Im Industriesektor ist die Veränderung noch radikaler. Ingenieure werden sich nicht mehr ausschließlich auf statische CAD-Modelle verlassen. Stattdessen werden sie mit Virtuellen Begleitern zusammenarbeiten, die Biologie, Materialwissenschaft und Physik verstehen. Diese Demokratisierung von Fachwissen bedeutet, dass ein Designer sofort die strukturelle Integrität eines neuen Materials oder die aerodynamische Effizienz einer Flügelform beurteilen kann, ohne auf ein dediziertes Simulationsteam warten zu müssen.

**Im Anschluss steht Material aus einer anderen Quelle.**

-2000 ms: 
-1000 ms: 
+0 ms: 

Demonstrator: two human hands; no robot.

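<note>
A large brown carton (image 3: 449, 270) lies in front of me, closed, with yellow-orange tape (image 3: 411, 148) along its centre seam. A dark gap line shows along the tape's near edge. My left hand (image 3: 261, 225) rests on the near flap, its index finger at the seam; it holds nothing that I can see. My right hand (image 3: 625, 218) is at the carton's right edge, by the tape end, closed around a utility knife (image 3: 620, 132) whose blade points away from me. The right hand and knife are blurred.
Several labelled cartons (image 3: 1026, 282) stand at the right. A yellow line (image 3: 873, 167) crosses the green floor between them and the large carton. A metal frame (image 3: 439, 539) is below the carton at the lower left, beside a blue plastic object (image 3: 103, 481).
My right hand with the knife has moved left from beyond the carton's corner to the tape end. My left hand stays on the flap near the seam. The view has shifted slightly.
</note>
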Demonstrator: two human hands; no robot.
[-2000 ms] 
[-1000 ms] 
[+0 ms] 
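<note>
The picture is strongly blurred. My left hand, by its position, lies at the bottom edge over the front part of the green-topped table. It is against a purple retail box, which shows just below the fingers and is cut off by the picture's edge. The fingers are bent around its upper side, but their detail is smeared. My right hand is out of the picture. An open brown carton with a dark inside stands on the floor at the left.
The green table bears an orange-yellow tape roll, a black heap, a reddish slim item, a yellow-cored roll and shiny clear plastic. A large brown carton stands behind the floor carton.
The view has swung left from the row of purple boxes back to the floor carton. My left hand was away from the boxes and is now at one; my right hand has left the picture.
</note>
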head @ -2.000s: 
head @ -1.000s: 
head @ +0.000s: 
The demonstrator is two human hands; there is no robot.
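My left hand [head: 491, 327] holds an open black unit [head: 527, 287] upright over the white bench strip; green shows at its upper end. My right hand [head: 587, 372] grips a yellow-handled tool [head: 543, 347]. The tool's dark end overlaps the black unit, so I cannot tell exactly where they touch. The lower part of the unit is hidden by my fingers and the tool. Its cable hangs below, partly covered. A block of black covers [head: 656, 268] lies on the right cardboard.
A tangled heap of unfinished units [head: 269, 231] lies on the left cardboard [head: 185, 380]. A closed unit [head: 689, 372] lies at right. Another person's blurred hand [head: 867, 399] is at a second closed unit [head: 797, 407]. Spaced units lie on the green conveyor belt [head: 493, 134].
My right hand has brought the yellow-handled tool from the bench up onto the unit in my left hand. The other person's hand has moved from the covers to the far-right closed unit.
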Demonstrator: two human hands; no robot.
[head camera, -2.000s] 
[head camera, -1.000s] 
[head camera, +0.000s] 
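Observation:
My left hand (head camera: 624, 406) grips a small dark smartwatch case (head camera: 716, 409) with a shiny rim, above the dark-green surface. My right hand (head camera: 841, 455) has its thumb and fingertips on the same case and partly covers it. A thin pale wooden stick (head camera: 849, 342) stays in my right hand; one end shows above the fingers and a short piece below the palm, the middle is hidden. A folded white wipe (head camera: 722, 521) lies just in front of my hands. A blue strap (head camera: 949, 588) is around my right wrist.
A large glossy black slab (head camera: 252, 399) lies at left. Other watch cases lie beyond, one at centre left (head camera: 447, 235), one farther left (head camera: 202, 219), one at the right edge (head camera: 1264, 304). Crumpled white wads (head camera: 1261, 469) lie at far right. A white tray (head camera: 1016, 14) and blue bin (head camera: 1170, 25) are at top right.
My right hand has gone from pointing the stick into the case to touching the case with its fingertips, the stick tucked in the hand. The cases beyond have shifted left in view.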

Fazit: Eine neue Ära der Verlässlichkeit

Bei Creati.ai betrachten wir diese Entwicklungen als Reifung der künstlichen Intelligenz. Die Branche bewegt sich weg von der „kreativen aber unzuverlässigen“ Phase der Generativen KI(Generative AI) hin zu einer Zukunft mit „agentischen und verifizierbaren“ Systemen. Ob Claude eine UI-Anordnung in Xcode verifiziert oder ein Dassault Virtual Companion die Belastung eines Flugzeugteils validiert—der Fokus hat sich auf Verlässlichkeit, Autonomie und greifbare Ergebnisse verlagert.

Während die Agentische KI(Agentic AI)ins Rampenlicht tritt, löst sich die Barriere zwischen menschlicher Absicht und Ausführung auf. Wir treten in eine Zeit ein, in der unsere digitalen Werkzeuge nicht nur auf uns hören—sie verstehen, sie planen und, am wichtigsten, sie handeln.